In our initial survey, classes were fairly evenly divided. Most, but not all, had heard of the They claim that their mobile phones could cause cancer. About half of them believed it and the other half weren't sure, so we launched a research unit to understand how cell phones use microwaves and radio frequencies to communicate.
We learned about ionizing and non-ionizing radiation and practiced evaluating Internet sources for credibility. This culminated in a written article Claim, evidence and reasoning Letter explaining his findings to a family member. I loved the enthusiastic discussion and the fun, bright letters this unit generated, but I was nervous about teaching the next unit: electricity and magnetism.
Electricity had always been my weak point when studying physics, and I could never understand things that happened on a scale too small and at a speed too fast to see. After much research, I had the atom models, vocabulary worksheets, and circuit diagrams ready, but I had no way to make this interesting for my students. Rummaging through our old, cluttered science supply closet, I unearthed a dusty box labeled “fun fly stick” that functioned as a Miniature Van-de-Graff Generator.
I started with a demonstration. Then I let the kids take turns with the wand that seemed to magically transform a flat sheet of mylar into a floating, glowing, three-dimensionally patterned orb. I watched their excitement as they tossed it into the air, only to touch it and watch it collapse back into a flat sheet.
After the demonstration, we worked together—over a week of brainstorming, models, labs, and notes—to discover that the magic behind this trick is just electrons.

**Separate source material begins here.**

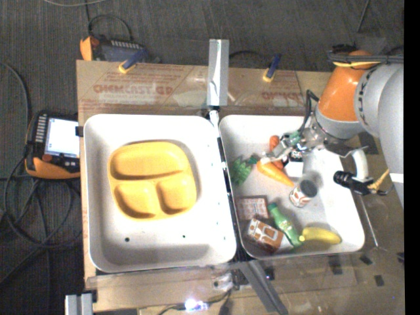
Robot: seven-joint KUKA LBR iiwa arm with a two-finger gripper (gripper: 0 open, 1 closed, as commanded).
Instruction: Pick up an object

While they are too small for us to see individually, we can still observe their effects and come to understand that it is their movement through wires and magnets that drives much of our daily lives. I focused on making this apparent to my students as we built a speaker, turned a nail into an electromagnet, and used a hand-cranked electromagnetic generator to power light bulbs.
Although I included math and vocabulary, I was more interested in their ability to explain the main idea. To finish the unit, we studied the local electrical grid and analyzed utility bills for a typical apartment in our community, something the kids loved, in a strange but passionate way.
It was during this demonstration that I really began to love science, when I realized that a science teacher could be something like the opposite of a magician. Through this experience, I worked to convince my students that science is not just something that explains the natural world around us, but something that continues to affect the way we live, work, communicate, play, and exist.
Exit ticket
Nearly a decade after my own experiences in high school and college, feeling unenthusiastic and unfazed by the prospect of a career in STEM, I have come to believe that it is vital for my students to learn the real meaning of science and see themselves as future scientists.
Today, I openly share with my students why I hated science and why I now love it. They know that my focus is more on learning how to think and work like scientists than on memorizing formulas. Instead, I lean into questions about climate change, microplastics, PFAs, artificial intelligence, and the future of Earth and space exploration—topics that will undoubtedly be important for students to understand and know about long after they leave my classroom.
For me, the goal of high school science is for students to leave my classroom with the curiosity to ask questions about the world around them, the perseverance and ingenuity to find the answer, and the confidence that they can contribute to shaping the world they inherit. If teachers and caregivers can point out the relevance of science to the world around them, I am hopeful that we can move toward more inclusive and representative decision-making and inquiry.